To answer this question honestly, we must understand something true about the character of God, and something true about human condition. First, we must see that God looks beyond EVERY act to its inner motivation. “The Lord does not look at the things people look at. People look at the outward appearance, but the Lord looks at the heart” (1 Sam. 16:17). God’s look “penetrates even to dividing soul and spirit, joints and marrow; it determines the thoughts and attitudes of the heart” – every time. Secondly, we must see that not all suicide is equal in intent and motivation. There is the suicide of rebellion, where a soul that hates the laws of God commits the highest and final act of pride (showing self as ruler of life and chooser of death). However, there are many cases of the suicide of brokenness, where people cannot bear the colossal weight of another person’s sins (for instance, abuse unmentionable that shatters the psyche of the victim across life); this rubric of brokenness also includes such things as chemical failure in the brain, cognitive decline, clinical depression, etc. God looks on the heart, ever and always – including the various forms of self-inflicted death.

Tolkien writes of rebellious suicide in The Lord of the Rings, where Denethor, Steward-ruler of Gondor, is overcome with darkness, and desires to kill himself and his son. He binds his son on a funeral pyre and claims despair: “Battle is vain. Why should we wish to live longer? Why should we not go to death?” Immediately the reply comes: “Authority is not given to you, Steward of Gondor, to order the hour of your death… And only the heathen kings, under the domination of the Dark Power, did thus, slaying themselves in pride and despair, murdering their kin to ease their own death.”

This is classic narcissistic suicide, where the person who has lived life in the center of control suddenly realizes, due to failing health or fortune, that such fallen self-determination cannot continue. Then, in a last desperate attempt to control and order, life is ended.

However, most of us encounter a different kind of suicide – that of brokenness and pain. Think of the love that you feel for someone who has been hurt by the weight of others’ sins, maybe someone who never had a chance at the life and faith you enjoy; or, perhaps someone whose body has failed them, locked in a flood of chemical dysfunction and manifest depression. Think of the love that you feel for that person, the forgiveness and compassion you would extend them. Think of that for a moment and then hear this: As much as you love that person, God loves them more.

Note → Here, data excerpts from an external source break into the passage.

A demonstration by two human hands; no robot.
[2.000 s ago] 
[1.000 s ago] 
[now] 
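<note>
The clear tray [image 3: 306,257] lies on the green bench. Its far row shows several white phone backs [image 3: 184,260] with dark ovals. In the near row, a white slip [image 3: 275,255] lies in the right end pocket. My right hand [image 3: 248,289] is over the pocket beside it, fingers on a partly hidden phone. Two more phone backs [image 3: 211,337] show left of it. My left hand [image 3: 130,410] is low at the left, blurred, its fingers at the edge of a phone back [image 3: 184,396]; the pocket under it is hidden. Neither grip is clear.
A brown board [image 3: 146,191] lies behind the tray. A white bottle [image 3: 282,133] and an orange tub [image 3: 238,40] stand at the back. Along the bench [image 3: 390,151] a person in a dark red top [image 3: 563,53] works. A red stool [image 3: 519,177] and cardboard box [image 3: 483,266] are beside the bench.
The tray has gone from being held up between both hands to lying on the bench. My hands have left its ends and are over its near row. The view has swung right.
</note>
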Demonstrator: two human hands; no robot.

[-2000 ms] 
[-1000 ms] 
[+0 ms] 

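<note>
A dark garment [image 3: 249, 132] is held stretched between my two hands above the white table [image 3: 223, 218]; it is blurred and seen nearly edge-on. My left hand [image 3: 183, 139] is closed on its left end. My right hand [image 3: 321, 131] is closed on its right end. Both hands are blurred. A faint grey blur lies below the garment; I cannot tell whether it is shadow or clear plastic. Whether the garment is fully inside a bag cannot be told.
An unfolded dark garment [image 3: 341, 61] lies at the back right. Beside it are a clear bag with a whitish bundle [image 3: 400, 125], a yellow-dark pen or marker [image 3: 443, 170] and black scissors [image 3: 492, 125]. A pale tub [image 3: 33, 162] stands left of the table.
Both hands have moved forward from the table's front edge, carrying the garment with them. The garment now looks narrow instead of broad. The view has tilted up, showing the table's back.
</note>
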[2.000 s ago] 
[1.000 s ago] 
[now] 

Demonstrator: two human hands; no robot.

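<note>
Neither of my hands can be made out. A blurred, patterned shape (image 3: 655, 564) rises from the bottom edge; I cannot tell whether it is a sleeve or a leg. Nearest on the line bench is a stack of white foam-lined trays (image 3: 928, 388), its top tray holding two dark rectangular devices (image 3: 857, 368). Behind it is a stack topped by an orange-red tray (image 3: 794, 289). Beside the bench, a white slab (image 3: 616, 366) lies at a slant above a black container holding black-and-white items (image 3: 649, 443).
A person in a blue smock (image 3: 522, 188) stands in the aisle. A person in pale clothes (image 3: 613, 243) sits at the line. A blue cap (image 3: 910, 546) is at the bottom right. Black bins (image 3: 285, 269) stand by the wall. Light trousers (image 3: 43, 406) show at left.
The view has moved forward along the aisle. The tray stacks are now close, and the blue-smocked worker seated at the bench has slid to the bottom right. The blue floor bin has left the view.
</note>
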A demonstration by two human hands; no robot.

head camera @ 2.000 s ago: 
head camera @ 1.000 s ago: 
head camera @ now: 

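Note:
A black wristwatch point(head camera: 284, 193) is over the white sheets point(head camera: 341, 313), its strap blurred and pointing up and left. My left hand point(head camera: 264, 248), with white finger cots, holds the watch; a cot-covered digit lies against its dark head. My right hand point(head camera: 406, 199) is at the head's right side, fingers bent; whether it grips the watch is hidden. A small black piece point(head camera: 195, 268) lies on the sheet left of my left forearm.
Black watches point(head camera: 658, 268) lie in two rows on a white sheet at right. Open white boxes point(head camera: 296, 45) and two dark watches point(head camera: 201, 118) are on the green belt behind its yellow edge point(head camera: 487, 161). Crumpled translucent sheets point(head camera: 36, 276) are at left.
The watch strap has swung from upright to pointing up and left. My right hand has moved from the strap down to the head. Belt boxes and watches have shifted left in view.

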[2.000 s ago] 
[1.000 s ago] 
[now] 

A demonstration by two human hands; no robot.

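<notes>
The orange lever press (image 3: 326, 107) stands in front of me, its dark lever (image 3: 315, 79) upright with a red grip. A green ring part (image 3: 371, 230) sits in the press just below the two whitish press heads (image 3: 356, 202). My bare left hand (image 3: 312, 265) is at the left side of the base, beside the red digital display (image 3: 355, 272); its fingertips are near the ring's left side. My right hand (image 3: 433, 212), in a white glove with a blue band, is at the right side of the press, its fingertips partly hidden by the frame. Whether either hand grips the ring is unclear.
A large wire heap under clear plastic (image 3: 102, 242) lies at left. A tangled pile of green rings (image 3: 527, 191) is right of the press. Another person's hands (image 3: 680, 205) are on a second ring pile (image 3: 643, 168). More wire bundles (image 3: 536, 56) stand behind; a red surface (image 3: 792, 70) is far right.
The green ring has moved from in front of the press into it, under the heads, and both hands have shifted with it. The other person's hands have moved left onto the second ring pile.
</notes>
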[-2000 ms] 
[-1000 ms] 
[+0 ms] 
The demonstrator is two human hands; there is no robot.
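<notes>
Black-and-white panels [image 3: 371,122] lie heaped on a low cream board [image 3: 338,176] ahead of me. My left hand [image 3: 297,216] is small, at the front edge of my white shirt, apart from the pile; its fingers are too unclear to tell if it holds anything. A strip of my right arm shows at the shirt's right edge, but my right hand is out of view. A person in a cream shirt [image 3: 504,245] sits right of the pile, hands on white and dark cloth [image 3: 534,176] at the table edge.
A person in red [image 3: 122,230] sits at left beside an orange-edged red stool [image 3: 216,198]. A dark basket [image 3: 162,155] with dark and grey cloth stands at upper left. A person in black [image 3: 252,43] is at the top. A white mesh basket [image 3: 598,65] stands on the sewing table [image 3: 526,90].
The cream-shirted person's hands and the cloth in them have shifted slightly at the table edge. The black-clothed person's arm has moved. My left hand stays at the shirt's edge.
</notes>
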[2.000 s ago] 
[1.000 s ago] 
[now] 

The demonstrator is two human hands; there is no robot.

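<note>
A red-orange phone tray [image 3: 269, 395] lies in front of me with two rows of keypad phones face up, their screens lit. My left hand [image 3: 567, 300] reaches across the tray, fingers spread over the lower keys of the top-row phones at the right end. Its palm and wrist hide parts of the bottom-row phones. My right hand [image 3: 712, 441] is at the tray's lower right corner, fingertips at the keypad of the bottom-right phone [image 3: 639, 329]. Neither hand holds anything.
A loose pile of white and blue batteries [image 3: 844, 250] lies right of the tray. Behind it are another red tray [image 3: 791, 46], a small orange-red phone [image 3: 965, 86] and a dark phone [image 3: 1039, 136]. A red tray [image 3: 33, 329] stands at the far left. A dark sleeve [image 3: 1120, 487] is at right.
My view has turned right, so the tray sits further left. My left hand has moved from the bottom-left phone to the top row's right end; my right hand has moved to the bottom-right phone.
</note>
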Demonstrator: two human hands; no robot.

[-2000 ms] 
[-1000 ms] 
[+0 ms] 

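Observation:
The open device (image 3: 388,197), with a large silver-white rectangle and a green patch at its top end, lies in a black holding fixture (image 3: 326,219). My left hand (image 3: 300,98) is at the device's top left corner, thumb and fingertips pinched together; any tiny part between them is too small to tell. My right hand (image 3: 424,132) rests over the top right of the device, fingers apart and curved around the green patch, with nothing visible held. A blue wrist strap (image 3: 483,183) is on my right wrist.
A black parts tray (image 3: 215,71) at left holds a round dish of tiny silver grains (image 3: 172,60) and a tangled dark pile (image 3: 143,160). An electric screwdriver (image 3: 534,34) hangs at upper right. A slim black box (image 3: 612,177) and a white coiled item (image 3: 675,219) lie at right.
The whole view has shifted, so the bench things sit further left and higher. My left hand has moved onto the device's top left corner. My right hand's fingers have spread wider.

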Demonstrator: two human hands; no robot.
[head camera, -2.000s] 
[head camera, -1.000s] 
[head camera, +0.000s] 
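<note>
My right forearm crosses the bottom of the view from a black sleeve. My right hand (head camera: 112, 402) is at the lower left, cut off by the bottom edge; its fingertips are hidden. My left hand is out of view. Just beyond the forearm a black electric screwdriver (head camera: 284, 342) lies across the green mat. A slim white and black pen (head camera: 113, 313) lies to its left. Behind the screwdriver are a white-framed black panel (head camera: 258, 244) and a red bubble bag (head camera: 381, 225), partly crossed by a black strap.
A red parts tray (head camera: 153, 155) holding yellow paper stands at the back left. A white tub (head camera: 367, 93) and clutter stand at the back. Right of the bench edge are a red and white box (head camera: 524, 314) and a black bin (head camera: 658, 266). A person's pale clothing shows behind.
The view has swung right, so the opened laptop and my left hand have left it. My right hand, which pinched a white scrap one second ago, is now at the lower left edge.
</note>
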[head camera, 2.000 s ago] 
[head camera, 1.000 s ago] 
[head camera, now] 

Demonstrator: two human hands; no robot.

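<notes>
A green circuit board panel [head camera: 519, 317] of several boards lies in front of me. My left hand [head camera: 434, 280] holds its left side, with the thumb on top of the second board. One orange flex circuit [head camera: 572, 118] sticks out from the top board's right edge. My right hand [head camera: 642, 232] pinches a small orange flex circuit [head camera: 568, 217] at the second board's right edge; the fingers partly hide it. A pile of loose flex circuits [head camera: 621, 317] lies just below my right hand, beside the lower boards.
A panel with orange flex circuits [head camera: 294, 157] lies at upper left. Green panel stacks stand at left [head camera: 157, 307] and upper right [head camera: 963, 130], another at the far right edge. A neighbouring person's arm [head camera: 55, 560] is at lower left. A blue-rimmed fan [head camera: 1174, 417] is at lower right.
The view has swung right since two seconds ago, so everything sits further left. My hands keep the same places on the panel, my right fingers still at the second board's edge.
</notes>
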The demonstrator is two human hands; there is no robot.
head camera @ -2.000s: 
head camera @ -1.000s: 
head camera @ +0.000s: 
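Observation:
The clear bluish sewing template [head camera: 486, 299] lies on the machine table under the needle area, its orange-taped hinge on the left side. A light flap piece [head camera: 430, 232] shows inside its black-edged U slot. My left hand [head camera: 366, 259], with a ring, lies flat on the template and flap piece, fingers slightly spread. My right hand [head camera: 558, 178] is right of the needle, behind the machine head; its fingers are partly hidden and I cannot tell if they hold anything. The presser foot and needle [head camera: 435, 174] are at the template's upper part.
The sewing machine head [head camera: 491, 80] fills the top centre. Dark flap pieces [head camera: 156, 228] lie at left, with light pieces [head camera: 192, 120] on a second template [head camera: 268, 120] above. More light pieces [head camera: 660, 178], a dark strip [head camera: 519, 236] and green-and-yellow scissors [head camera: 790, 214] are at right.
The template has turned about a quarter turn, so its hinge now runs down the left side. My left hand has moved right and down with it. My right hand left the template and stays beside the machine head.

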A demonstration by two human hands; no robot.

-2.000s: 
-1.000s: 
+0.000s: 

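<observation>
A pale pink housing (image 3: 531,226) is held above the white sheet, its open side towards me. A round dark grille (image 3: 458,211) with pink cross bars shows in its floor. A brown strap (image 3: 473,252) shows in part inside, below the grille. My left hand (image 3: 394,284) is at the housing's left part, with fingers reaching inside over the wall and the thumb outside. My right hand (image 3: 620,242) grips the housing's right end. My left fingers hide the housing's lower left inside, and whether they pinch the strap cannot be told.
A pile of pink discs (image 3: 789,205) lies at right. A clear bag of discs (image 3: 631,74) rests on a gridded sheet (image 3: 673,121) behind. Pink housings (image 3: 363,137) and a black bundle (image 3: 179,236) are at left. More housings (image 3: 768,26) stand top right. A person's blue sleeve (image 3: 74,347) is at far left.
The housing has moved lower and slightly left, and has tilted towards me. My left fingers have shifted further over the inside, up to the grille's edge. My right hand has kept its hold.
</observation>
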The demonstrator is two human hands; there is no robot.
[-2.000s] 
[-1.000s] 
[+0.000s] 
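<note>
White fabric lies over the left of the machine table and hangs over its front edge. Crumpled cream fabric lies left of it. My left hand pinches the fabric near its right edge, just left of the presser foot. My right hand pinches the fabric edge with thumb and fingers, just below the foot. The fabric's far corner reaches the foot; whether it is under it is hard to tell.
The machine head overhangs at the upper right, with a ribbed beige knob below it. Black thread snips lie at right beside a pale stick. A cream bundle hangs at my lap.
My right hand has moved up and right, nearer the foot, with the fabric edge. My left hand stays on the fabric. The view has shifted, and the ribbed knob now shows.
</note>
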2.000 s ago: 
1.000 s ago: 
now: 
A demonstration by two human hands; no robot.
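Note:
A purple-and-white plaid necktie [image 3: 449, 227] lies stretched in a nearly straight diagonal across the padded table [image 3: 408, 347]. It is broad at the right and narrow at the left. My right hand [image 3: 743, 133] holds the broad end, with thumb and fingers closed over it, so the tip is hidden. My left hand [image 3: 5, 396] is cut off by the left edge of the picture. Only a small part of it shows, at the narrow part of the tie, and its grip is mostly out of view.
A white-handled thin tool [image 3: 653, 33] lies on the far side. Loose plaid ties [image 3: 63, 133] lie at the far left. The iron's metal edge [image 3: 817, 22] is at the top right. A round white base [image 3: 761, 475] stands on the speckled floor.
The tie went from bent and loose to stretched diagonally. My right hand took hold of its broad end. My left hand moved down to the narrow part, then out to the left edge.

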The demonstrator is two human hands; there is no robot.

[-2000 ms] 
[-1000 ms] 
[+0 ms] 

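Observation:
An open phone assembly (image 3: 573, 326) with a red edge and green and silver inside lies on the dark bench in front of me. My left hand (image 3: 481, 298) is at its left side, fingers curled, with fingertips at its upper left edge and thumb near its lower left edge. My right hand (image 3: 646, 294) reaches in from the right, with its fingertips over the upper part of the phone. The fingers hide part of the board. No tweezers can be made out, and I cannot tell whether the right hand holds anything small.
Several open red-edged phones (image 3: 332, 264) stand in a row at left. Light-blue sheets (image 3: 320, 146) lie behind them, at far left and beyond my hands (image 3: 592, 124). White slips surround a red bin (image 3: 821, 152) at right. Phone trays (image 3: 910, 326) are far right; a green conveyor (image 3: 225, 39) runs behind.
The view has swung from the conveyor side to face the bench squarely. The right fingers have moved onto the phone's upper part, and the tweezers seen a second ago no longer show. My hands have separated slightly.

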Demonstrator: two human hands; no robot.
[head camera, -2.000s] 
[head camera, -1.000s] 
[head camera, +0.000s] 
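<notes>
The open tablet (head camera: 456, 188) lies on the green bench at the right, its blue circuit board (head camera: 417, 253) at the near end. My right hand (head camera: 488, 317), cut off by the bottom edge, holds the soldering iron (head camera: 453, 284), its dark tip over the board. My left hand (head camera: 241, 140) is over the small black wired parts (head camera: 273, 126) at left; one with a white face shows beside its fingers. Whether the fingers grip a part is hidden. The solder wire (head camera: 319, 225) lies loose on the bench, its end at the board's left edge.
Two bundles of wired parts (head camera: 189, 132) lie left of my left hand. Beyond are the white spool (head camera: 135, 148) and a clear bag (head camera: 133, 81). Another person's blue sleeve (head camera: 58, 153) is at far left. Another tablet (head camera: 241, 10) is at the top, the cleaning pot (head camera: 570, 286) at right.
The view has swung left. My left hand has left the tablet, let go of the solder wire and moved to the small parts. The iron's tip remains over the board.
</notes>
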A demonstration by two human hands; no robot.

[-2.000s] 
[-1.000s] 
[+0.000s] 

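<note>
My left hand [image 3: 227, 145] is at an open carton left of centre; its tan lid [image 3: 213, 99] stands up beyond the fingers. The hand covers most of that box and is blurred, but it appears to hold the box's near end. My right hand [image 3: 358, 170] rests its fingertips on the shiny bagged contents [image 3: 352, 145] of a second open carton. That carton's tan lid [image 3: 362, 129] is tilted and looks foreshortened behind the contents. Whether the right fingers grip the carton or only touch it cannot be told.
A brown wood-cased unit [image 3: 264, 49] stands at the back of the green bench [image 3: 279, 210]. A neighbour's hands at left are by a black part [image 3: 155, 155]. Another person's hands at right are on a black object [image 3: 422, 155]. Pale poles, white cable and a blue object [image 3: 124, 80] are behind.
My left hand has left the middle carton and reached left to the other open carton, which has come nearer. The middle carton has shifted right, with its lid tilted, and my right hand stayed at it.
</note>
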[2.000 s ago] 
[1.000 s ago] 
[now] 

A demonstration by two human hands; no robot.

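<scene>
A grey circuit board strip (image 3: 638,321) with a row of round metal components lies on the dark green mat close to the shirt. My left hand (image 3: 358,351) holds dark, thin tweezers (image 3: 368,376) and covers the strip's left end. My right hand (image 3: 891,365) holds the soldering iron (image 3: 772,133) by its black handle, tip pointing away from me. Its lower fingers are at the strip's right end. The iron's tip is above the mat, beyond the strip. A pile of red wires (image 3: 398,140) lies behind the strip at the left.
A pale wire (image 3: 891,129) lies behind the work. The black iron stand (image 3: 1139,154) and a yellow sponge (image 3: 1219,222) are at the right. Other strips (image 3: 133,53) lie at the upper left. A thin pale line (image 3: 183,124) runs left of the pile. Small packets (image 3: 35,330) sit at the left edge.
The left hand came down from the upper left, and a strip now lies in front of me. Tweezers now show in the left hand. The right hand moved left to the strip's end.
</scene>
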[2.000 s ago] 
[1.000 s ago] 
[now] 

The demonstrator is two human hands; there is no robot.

God is the most perfect Abba, the most perfect heavenly Father about whom we cannot conceive enough Love. Yes, many earthy fathers have been flawed, manipulative, controlling, or even cruel – but not our Abba! He is faithful, dependable, true – infinite in love: Holy Love that redeems further than sin can curse, and death can hold. His love reaches beyond the worst of our sin and brokenness, bringing many sons and daughters to glory through His own suffering (Heb. 2:10). There is not a single soul who has cried out to Him for relief who will not receive that and more, in life to come. Abraham, who knew Him well, said this, “Will not the Judge of all the earth do right?” And he trusted his own son Isaac to His care, and found Him true. So will all, who swing out from this life on the thread of a single prayer – they will find that underneath them are everlasting arms, held in eternal care.

The heartbeat of hope runs in this vein: What saves us, ultimately? Our faith or God’s faithfulness to us? Thankfully, Scripture answers that unequivocally: “For it is by grace you have been saved through faith, and this not from yourselves; it is the gift of God, not by works, so that no one can boast” (Eph. 2:8-9). Ultimately, the heart that God looks on in the gift of eternal life is the heart of His son, Jesus Christ our Lord. Those who are in Christ are secure based on the works of the Righteous One: the Spotless Lamb slain from the foundation of the world, bearing our sins and failures as His own.

So we ask, will God love less than His creatures? Never! Will not the Judge of the earth do right? Forever! There is hope, my friend. Run to the promise of God in Christ – and live! Amen.